Keep nice and cosy by covering your neck in a snazzy penis scarf
As temperatures drop and Christmas approaches, we are filled with an undeniable need to buy all kinds of wooly accessories.
Is it really cold enough to necessitate the purchase of six different bobble hats? Probably not, but we’ll buy it anyway.
It can be tricky to find the perfect hat, scarf, and gloves combo with all the options out there. Do you want a classic tartan? A simple grey option that goes with everything? A giant Lenny Kravitz style number?
Allow us to make things a little easier.
This is the scarf you’ve been searching for.

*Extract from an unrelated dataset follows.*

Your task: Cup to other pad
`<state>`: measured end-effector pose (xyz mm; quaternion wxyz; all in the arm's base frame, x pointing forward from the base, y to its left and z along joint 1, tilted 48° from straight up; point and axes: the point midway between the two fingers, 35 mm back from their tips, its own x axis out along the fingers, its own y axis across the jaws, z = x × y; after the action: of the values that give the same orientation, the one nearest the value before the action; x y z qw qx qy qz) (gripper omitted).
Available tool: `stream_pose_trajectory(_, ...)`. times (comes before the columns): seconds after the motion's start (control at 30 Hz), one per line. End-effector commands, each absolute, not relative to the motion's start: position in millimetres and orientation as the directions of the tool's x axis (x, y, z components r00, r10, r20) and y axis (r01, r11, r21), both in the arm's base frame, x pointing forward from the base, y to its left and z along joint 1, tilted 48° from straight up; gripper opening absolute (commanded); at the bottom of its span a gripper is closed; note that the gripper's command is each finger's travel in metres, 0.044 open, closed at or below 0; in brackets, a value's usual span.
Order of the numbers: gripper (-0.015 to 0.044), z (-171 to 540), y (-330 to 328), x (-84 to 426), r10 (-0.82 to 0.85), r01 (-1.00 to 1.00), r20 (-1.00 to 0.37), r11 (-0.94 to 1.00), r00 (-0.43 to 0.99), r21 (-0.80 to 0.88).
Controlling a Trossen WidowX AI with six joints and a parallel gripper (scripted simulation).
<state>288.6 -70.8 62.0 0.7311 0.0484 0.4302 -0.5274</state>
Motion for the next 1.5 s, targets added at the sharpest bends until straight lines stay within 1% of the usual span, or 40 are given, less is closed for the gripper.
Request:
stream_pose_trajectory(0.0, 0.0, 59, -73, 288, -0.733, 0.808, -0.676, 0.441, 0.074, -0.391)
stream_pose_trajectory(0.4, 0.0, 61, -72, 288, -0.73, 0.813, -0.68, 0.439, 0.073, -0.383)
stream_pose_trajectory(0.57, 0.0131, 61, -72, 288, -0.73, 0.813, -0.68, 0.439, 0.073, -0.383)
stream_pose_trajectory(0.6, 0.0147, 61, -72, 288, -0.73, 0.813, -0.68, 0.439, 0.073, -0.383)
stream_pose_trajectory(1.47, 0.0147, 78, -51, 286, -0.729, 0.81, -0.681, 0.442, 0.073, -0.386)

We know this, because this particular scarf is designed to look like you’ve got two penises dangling around your neck.
It’s the perfect way to declare your rage against men (what could be a more powerful statement than wearing pretend dismembered dicks around your neck like a trophy) or celebrate your love for genitals.
More: Fashion
The scarf comes from HappyUnderwearGifts, who is, of course, the same person behind the vagina slippers, and costs £13.64.
Don’t panic if you have specific style requirements for your penis scarf – it’s available in pink, grey, red, or blue.
And there’s a matching hat, so you can be a dickhead in style.
We can’t wait for it to get colder. Just be careful of shrinkage.